If I am not wrong Chinese language (and other languages) doesn't use space ' '
as word delimiter.
如果我没有错,中文(和其他语言)不会使用空格''作为单词分隔符。
So which could be a good algorithm that works internationally?
那么这可能是一个在国际上有效的好算法?
1 个解决方案
#1
3
The technique I've seen used a lot is to simply count the number of characters used and divide this by the average characters per word in Chinese. A number that is often used for this is 1.5
我看过的很多技巧就是简单地统计使用的字符数,并将其除以中文中每个字的平均字符数。通常用于此的数字是1.5
If your Chinese text has 1500 characters, it's approximately 1000 words long.
如果您的中文文本有1500个字符,则长度约为1000字。
I am not aware of a more accurate way of counting words, except for interpreting the text itself. This would mean actually understanding the context of the words used, since a Chinese character can sometimes be used as a word by itself, but also as a component in a composite word.
除了解释文本本身之外,我不知道计算单词的更准确方法。这实际上意味着理解所用单词的上下文,因为中文字符有时可以单独用作单词,但也可以作为复合单词的一个组成部分。
#1
3
The technique I've seen used a lot is to simply count the number of characters used and divide this by the average characters per word in Chinese. A number that is often used for this is 1.5
我看过的很多技巧就是简单地统计使用的字符数,并将其除以中文中每个字的平均字符数。通常用于此的数字是1.5
If your Chinese text has 1500 characters, it's approximately 1000 words long.

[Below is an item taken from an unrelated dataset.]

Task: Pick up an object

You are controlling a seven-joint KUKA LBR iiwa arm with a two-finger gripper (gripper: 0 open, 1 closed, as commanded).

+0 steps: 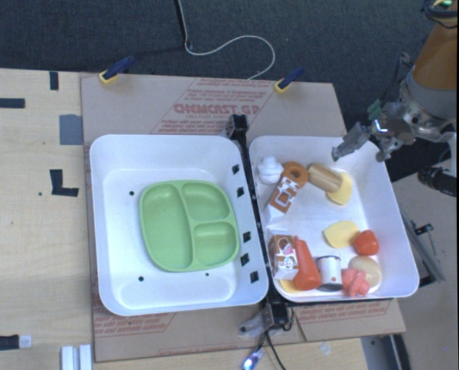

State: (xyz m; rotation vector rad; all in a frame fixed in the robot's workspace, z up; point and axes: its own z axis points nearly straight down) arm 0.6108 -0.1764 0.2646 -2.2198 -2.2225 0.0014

如果您的中文文本有1500个字符,则长度约为1000字。
I am not aware of a more accurate way of counting words, except for interpreting the text itself. This would mean actually understanding the context of the words used, since a Chinese character can sometimes be used as a word by itself, but also as a component in a composite word.
除了解释文本本身之外,我不知道计算单词的更准确方法。这实际上意味着理解所用单词的上下文,因为中文字符有时可以单独用作单词,但也可以作为复合单词的一个组成部分。